§ INSTRUCTIONS FOR THE TASK
Keep every line of the data below that has the string "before" and present those lines.

§ RECORDED INFORMATION
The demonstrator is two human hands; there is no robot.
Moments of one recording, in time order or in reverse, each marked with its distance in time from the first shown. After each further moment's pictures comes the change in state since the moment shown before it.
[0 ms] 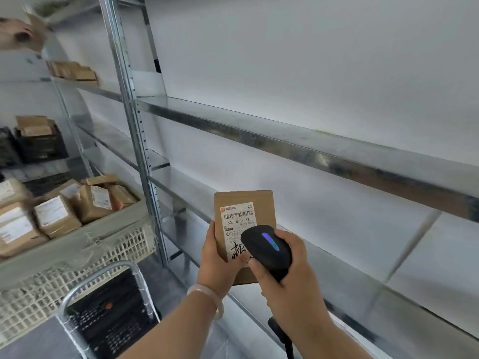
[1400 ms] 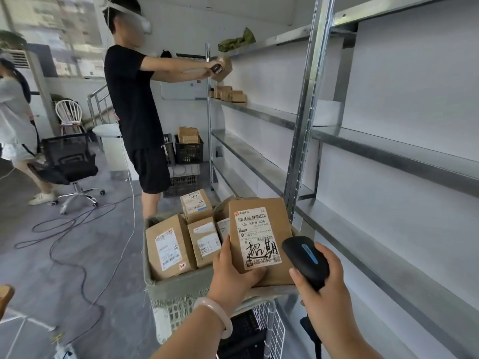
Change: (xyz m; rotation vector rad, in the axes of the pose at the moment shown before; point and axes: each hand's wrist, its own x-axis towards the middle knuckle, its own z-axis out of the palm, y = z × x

§ WRITTEN RESPONSE
Moments of one recording, in time order or in reverse, each marked with its distance in time from the first shown. After each further moment's pictures comes the change in state since the moment shown before it.
Change: (xyz m; rotation vector rad, in the axes of the pose at the moment shown before; point and axes: each hand's wrist, its own x-axis towards the middle knuckle, its own z-axis out of the palm, y = z × x

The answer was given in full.